I suggest closing T134430 as too much effort and instead pursuing an easier approach. Based on my analysis of several wikis, and Erik's suggestion that we find one set of languages to use for language detection for the long tail, I suggest that for the next M wikis (beyond the "top N" in T121541)—down to some limit based on size and/or query volume—we use a standard set of language models, plus a Wiki-Text model (T121545) based on that wiki.
The Wiki-Text models are not as accurate on query strings as query-based models, but they are easy to generate mostly automatically.
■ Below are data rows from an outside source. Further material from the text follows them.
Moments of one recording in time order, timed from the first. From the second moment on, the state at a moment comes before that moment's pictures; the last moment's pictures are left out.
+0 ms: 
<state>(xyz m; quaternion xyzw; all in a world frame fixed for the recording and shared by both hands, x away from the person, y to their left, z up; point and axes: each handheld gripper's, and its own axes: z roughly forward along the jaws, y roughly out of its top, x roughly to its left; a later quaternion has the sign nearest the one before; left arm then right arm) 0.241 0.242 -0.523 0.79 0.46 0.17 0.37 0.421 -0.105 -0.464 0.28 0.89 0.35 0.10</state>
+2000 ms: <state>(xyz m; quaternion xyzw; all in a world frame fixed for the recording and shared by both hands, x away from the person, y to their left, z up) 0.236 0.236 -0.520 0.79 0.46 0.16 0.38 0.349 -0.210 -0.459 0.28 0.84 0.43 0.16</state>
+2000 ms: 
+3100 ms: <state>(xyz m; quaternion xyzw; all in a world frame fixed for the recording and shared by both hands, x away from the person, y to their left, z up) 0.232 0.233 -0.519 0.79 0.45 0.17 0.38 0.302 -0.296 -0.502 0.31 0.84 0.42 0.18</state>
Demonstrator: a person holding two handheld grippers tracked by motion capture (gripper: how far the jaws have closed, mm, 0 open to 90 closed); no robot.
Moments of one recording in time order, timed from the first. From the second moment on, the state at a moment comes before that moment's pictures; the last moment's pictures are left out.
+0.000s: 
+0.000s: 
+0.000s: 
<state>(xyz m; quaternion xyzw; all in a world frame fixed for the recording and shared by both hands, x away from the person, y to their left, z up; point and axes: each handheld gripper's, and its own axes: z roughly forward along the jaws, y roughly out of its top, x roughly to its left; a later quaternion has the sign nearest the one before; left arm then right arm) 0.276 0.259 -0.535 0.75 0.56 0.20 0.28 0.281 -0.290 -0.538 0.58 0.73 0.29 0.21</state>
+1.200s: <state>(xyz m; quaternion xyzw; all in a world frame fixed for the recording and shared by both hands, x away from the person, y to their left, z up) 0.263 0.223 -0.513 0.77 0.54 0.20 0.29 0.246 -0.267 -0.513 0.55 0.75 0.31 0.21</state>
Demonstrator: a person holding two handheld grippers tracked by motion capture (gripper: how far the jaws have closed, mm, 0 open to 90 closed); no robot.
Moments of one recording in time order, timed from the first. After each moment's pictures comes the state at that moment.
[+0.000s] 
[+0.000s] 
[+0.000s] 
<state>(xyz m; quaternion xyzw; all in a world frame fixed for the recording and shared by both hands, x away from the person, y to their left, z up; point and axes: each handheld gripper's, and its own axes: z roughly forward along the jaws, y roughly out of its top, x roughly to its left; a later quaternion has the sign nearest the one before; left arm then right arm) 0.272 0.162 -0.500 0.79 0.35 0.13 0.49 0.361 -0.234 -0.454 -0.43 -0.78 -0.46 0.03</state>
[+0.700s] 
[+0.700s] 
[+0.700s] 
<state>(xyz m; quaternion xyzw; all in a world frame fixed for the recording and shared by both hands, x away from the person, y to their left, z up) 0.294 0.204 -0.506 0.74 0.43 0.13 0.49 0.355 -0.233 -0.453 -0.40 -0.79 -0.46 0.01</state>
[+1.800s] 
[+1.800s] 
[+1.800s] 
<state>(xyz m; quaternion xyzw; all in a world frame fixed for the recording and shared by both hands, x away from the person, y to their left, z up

We could deploy a standard list of languages based in part on likelihood of being encountered (English seems to be everywhere) and uniqueness of character set (Greek is generally Greek). My current suggested list would be Arabic, Armenian, Chinese, English, Greek, Hebrew, Japanese, Korean, Russian, and Thai, plus a wiki-text model for the language of the wiki.
I'd suggest a staged roll out to see what kind of feedback we get. If we get reports of mis-identifying languages, we could add or remove models as necessary. If we don't get any feedback, then either the results are acceptable, or no one is using it.
Additional features required/desired:
- figure out a way to mix query-based and wiki-text-based models (simple solution: copy wiki-text models to query-based model directory and note which is which in the docs; more complex solution: allow TextCat to take more complex specifications across model directories) [required]
- generic feedback mechanism to allow users to easily rate language detection / results and flag instances where things go wrong. (need to think about UI and logging—translate to all the required languages, or go for generic icons (e.g., smiley face, neutral face, frownie face); and can we log queries that get poor marks from users to investigate later?) [highly desired]